Beginning at the first line of the data, print each line exactly, stopping after the line that contains "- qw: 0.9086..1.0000".
Extracted material below:
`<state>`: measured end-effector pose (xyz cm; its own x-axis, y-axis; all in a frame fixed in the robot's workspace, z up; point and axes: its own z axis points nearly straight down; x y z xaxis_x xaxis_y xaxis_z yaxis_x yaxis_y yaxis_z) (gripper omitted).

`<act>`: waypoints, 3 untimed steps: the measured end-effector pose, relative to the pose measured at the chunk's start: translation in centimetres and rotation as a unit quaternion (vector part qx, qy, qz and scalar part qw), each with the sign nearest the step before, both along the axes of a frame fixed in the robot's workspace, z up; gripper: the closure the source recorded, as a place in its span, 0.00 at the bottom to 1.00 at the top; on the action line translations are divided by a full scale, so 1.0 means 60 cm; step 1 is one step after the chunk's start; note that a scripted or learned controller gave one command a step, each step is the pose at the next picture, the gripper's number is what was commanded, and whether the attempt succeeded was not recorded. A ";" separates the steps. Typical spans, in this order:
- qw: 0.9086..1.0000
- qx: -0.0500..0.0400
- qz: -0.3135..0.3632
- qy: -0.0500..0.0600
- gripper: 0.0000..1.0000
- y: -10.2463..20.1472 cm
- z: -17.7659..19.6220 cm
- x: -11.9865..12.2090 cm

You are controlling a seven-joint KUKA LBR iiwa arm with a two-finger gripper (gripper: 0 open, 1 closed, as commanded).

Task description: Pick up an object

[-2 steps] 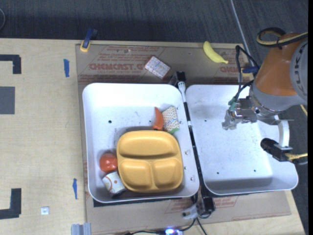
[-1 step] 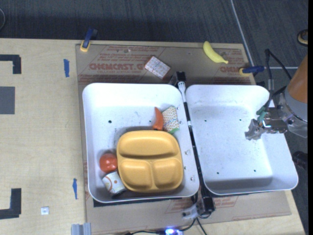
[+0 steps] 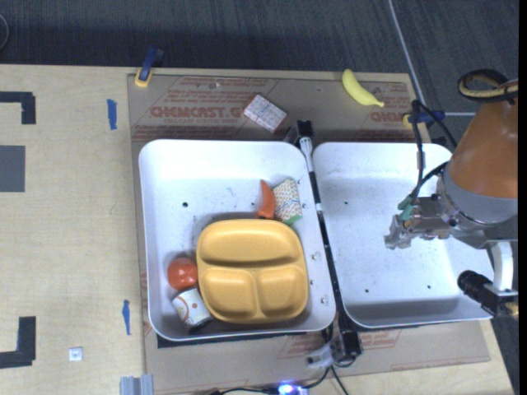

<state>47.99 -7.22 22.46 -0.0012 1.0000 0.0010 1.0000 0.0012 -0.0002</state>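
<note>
Over right bin (image 3: 362,299), gripper (image 3: 401,230) hovers, nothing under it; can't tell grip state. Pickable stuff all in left bin (image 3: 165,163): yellow tray (image 3: 251,270), red ball (image 3: 182,271), orange bit (image 3: 267,200). Approach step (guessing); next needs move left, then descent.

Grey arm (image 3: 486,208) with broad orange band, black cables, small metal end.

Even, bright overhead light falls on the counter (image 3: 66,245); both white bins (image 3: 165,171) read nearly blown out, with soft shadows along their inner walls. The floor at twelve o'clock stays dim. Focus is slightly soft throughout, the arm (image 3: 490,163) at three o'clock blurriest.
</note>
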 end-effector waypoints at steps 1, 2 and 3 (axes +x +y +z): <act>1.000 0.000 0.000 0.000 1.00 0.087 0.002 0.001; 1.000 0.000 -0.001 0.001 1.00 0.071 -0.023 -0.001; 1.000 -0.001 0.000 -0.001 1.00 0.065 -0.040 0.050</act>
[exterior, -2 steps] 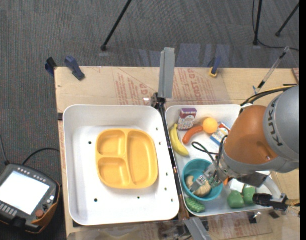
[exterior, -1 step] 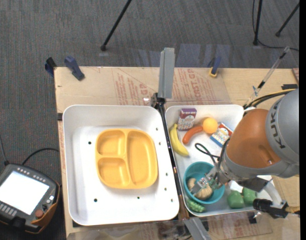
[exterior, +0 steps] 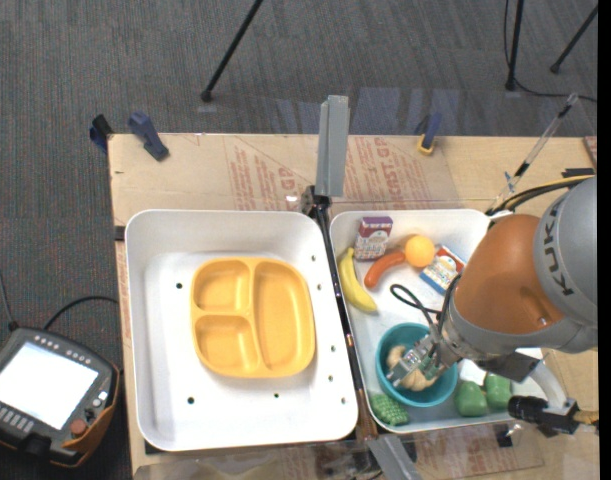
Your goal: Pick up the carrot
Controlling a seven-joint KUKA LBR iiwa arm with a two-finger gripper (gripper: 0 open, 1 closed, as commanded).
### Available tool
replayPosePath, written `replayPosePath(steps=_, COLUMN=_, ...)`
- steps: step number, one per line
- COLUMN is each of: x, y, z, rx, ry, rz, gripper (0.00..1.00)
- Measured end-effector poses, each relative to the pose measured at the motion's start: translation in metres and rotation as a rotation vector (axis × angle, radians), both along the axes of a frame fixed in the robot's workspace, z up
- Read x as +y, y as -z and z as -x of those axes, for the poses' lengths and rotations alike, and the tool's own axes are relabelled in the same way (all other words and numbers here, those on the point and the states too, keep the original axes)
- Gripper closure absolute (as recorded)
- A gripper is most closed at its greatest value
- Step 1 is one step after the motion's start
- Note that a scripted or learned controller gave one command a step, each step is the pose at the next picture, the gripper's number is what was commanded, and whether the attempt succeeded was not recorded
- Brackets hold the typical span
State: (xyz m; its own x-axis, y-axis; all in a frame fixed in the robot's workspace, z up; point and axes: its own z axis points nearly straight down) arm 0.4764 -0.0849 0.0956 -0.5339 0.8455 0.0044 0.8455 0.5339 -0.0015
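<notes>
I've got the jaws (exterior: pixel 419 360) low in the right bin (exterior: pixel 475 218), over the teal bowl (exterior: pixel 393 346) at the bin's six o'clock; whether they're clenched or released, I cannot tell. Green pieces (exterior: pixel 471 398) lie at the bowl's four o'clock. Farther back, the carrot (exterior: pixel 384 267) lies free at the bowl's twelve o'clock, between banana (exterior: pixel 355 283) and orange ball (exterior: pixel 420 251). The left bin (exterior: pixel 150 268) holds a yellow divided plate (exterior: pixel 253 317).
</notes>
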Motion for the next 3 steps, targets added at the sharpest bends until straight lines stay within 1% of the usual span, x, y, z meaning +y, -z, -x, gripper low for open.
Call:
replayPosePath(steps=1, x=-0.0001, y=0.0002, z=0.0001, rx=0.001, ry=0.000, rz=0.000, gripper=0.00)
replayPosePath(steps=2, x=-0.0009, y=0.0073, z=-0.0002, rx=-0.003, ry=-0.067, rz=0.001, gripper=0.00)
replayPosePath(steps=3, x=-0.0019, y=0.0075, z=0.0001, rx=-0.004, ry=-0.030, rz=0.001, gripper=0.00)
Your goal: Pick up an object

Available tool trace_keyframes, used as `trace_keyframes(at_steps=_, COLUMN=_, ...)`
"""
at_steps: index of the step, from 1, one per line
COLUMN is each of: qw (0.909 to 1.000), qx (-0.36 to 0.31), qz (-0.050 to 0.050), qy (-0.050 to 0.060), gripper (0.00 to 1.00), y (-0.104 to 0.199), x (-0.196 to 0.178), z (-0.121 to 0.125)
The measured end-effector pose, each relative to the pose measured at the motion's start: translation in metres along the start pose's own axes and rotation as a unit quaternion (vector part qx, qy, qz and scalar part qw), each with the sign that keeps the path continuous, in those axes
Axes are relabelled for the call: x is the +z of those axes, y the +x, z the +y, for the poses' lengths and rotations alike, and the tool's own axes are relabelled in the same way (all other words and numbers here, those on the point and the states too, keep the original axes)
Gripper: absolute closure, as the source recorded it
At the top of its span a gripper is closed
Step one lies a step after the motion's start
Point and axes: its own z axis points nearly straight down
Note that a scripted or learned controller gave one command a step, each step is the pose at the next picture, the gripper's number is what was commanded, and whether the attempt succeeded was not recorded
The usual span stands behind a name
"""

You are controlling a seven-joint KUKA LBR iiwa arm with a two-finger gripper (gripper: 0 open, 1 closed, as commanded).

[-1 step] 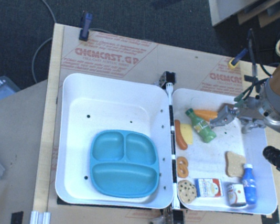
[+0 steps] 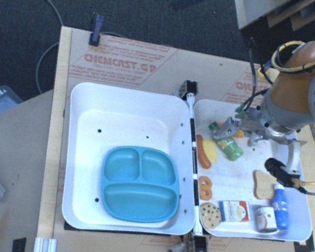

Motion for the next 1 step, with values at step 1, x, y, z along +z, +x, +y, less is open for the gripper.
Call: trace_keyframes(at_steps=1, qw=1.0000, qx=0.001, qz=-0.002, qy=-0.001, gripper=0.00, y=-0.0070, x=0.0498, z=0.0509)
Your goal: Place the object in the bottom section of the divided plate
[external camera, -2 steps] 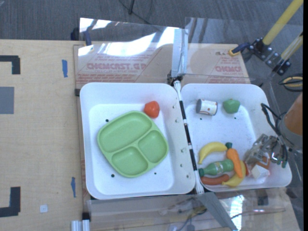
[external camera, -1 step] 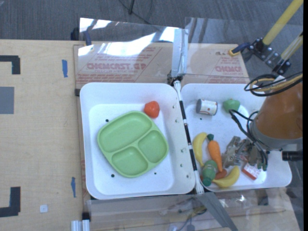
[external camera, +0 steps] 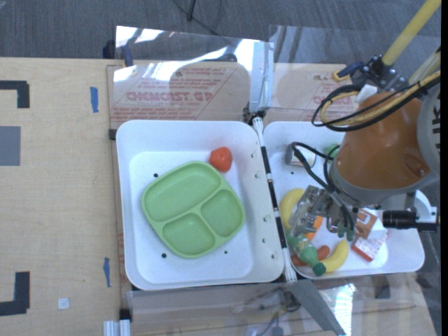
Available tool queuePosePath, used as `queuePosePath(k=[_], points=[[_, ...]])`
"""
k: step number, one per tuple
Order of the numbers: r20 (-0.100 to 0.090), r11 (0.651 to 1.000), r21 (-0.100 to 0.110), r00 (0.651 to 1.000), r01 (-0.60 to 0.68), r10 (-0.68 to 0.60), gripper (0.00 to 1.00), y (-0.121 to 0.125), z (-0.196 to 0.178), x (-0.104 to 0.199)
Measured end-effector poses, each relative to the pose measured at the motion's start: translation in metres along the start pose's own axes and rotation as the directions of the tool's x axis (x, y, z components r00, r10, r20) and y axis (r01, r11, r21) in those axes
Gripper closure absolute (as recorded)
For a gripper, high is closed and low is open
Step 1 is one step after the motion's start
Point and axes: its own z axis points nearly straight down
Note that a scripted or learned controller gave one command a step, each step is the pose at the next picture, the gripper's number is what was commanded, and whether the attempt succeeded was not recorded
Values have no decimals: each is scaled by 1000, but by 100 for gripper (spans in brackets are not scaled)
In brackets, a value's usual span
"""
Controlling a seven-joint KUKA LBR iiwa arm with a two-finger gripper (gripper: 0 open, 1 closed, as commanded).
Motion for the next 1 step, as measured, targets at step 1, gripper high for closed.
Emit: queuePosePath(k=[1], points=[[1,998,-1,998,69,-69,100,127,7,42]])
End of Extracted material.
-- Solution to the problem --
`<state>`: measured end-effector pose (xyz cm; its own x-axis, y-axis; all in a frame fixed in the robot's workspace, z up; point and axes: its own z axis points nearly straight down; x y z xaxis_x xaxis_y xaxis_z yaxis_x yaxis_y yaxis_z) (gripper omitted).

`<act>`: waypoints, 3 untimed steps: the measured end-effector pose, relative to the pose measured at the chunk's start: translation in centimetres and rotation as a unit quaternion (vector part qx, qy, qz and scalar part qw), each with the sign nearest the step before, both along the axes of a frame fixed in the robot's workspace, z up; gripper: the closure the source recorded, as a place in its span, 0.00 at the bottom to 1.00 at the top; on the action line translations are divided by a full scale, so 1.0 means 60 cm; step 1 is one step after the chunk's start; note that a scripted or learned controller gave one command a step, each step is the pose at the next picture, the gripper's number is what was commanded, and whether the attempt succeeded was not recorded. A ";" separates the steps. Typical spans, in this order:
- qw: 0.9086..1.0000

The exercise has been carried out in full.